In case also of the potential, it's the same thing like the field , where that same field is the one that created the potential already so it's the same point

Question:
How is it correct to describe the field of a negatively charged conductor as “repelling” its own surface charges? Doesn’t this imply that a charge is affected by the field it itself generates, which seems physically inconsistent?

Answer 1

Taking a non mathematical approach, imagine the electrons as heavily crowded people in a room. Now, each individual is applying force on another, and together they end up applying force on the walls. The total force on the wall could be imagined for the net field, the pushing as individual electronic force.

When you connect the two spheres you mentioned, you create a opening in the room. People before the opening end up getting pushed out, and with time, others behind as well. That's how they flow out.

• I feel thinking that the field itself applies force may not be the correct way to go about it. It may be better to think of the fields as aids for better visualization instead.

• The electron's field is not acting on itself. The repulsion between that electron and others is what is causing the conduction

I am a student too, so please forgive (and correct) mistakes if any!

Answer 2

Conductor is just a material containing lots of electrons and positive ions, and its field is just the sum (superposition) of the fields created by those. There is nothing wrong with one electron/ion in a conductor acting on another electron or ion, just like there is nothing wrong with two conductors acting on each other.

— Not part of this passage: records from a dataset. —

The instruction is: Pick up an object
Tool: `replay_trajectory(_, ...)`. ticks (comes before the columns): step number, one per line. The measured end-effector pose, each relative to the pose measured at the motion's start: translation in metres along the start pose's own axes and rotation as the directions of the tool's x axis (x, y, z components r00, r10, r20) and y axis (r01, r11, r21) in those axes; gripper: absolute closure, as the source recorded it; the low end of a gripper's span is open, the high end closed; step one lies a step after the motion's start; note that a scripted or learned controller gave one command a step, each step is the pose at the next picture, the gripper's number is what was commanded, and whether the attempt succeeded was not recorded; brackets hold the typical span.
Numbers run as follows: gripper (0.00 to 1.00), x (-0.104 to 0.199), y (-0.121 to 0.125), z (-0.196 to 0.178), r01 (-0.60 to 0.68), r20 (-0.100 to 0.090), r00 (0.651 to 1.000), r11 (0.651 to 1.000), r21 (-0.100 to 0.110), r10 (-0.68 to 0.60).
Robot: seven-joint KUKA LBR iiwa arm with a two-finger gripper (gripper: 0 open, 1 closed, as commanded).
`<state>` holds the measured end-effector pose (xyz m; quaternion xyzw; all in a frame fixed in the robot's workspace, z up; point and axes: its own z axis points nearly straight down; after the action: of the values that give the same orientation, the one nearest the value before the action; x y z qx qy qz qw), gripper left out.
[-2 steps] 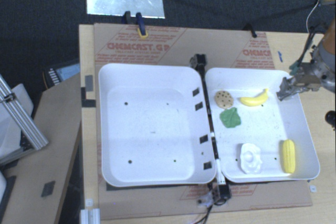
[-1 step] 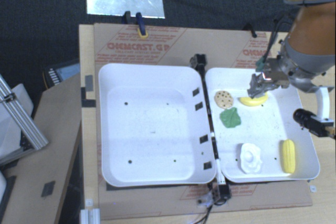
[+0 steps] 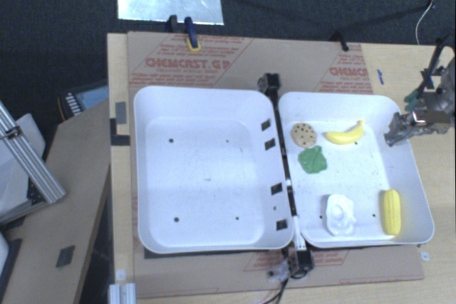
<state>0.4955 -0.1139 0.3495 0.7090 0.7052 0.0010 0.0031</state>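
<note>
While the gripper (image 3: 396, 130) hung at the right rim of the right bin (image 3: 417, 181), everything you could have picked lay to its left in the camera view, further into that bin. I could not tell how the gripper was set; it was too small and blurred at that edge.

The nearest thing was the banana (image 3: 345, 133), a short way left of the gripper and at much the same height in the view. Its long axis ran roughly left to right, tilting up at the right end, so it pointed more or less toward the gripper. My judgement is that you would have had to cross that axis to close on it, not come along it.

The corn cob (image 3: 390, 211) lay near the right wall, below the gripper in the view, its long axis running top to bottom (close to square with the banana's).

Counted, the right bin held five things, one of each:
- one banana
- one corn cob
- one cookie (image 3: 303, 133), just left of the banana
- one green leafy piece (image 3: 313, 159), just below the cookie
- one white object (image 3: 340, 214), near the bin's lower edge; I could not tell what it was

None of them touched the gripper, and nothing was lifted. The left bin (image 3: 146, 174) showed only small dark marks on its floor. There was one arm, so no choice of side arose.
</note>
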Motion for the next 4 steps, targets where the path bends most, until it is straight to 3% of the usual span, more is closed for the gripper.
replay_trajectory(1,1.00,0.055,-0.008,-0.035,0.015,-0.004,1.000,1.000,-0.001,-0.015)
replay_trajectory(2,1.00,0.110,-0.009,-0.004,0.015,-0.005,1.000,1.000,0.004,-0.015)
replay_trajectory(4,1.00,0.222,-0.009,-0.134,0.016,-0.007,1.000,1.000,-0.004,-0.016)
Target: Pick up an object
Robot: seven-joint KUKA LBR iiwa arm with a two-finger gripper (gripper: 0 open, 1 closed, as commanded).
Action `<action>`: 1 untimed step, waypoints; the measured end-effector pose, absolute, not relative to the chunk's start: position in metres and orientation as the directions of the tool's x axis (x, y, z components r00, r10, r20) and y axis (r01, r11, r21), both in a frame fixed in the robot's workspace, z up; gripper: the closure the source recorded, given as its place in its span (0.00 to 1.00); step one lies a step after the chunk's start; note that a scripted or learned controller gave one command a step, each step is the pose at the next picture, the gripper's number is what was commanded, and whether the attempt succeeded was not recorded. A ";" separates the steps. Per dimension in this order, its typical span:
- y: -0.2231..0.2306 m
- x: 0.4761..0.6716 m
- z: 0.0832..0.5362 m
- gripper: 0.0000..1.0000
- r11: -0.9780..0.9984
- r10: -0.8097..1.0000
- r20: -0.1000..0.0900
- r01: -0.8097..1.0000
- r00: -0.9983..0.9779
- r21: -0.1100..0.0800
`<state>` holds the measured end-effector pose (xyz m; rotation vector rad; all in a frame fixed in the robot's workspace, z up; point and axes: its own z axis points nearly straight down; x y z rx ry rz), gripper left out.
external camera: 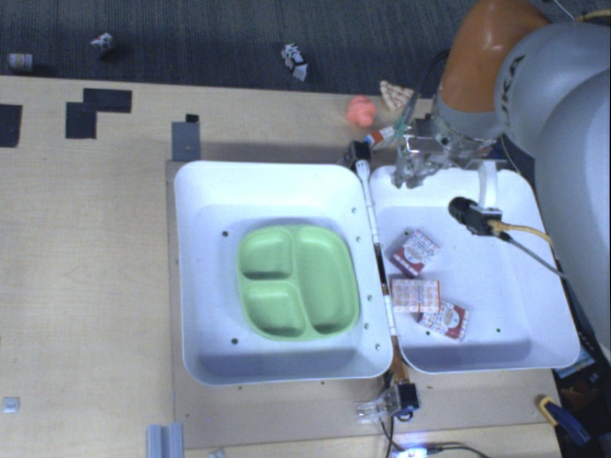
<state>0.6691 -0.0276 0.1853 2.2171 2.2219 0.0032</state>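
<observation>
Hovering over the far end of the right bin [506, 289], up and to the right of the green tray [298, 281], we have the gripper [414, 166]. The grey arm [573, 74] with its orange band [482, 51] reaches in from the right. Open or closed? From this angle I cannot tell.

That green tray sits square in the middle of the left bin [196, 256], with two small compartments on its left side and one long one on its right.

The pickings lie to the right of the tray, across the wall where the two bins meet: three small packets, flat on the right bin's floor. The closest to the tray is the pale checked packet [415, 296], level with the tray's lower half. The lower red-and-white packet [446, 321] is tucked against that one's near right corner. The upper red-and-white packet [416, 250] lies just beyond the checked one, tilted, on the gripper's side. The gripper stands clear of all three.

Out on the bench [86, 256], past the tray's far right corner and outside both bins, rests a pink ball [361, 112].
</observation>
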 end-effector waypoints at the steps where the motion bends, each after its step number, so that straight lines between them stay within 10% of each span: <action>1: 0.073 0.669 0.216 1.00 0.006 1.000 0.003 1.000 -0.006 0.004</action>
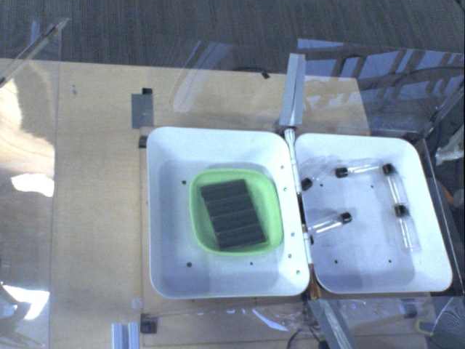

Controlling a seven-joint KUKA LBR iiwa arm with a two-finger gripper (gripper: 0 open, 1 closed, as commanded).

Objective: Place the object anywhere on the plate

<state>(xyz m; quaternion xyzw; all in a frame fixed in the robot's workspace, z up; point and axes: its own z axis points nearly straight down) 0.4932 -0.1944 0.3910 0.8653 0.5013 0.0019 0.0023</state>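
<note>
A pale blur at the right edge may be the arm (pixel 453 150); pose unclear.

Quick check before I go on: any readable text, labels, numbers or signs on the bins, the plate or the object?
None readable.
Square green plastic plate in the left white bin: no text.
Dark grey ribbed rectangular block on it: ridges, no lettering.
Clear tubes with black caps in the right white bin: too small to tell.

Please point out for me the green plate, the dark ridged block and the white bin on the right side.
green plate (pixel 198 217): camera view, on its bare left rim.
dark ridged block (pixel 232 214): camera view, on the middle of its top face.
right white bin (pixel 363 264): camera view, on a bare part of its floor.
</note>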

Now, electron interacting with itself may be somewhat of a problem, which in macroscopic electrodynamics is done by regularizing singularities.

Say, a potential of a charge distribution $\rho(x,y,z)$ is given by: $$ \phi(x,y,z)\propto\int dx'\int dy'\int dz' \frac{\rho(x',y',z')}{\sqrt{(x-x')^2 + (y-y')^2 + (z-z')^2}} $$ and the field is $$ \mathbf{E}(x,y,z)\propto\int dx'\int dy'\int dz' \frac{\left[\mathbf{e}_x(x-x') + \mathbf{e}_y(y-y') + \mathbf{e}_z(z-z')\right]\rho(x',y',z')}{\left[(x-x')^2 + (y-y')^2 + (z-z')^2\right]^{3/2}} $$ These are just the Coulomb law integrated over the charge distribution, and the integrands of these expressions contain singularities... but the integrals converge in the mean sense.

The problems do arise when dealing with low-dimensional systems, like carbon nanotubes.

Note also that we can contain the self-interaction energy of this distribution: $$ E\propto\iiint dx dy dz\iiint dx' dy' dz' \frac{\rho(x,y,z)\rho(x',y',z')}{\sqrt{(x-x')^2 + (y-y')^2 + (z-z')^2}}, $$ which is again finite, if the distribution has a finite net charge.

Update
After a discussion in the comments and important point was clarified: in continuous electrodynamics we are not talking about many small but finite electrons, but about infinitesimal charges of a continuous charge distribution. The reason why the above integrals converge is because the charge contained in a small region around the divergence point decreases faster than the electric field increases.

If we were dealing with discrete electrons, we would typically exclude explicitly the self-interaction: $$ E = \sum_{i,j, i\neq j}\frac{q^2}{|\mathbf{r}_i-\mathbf{r}_j|} $$ Although, if treating this with a mean-field theory approach (coarse-graining), we would revert back to ignoring the self-interaction.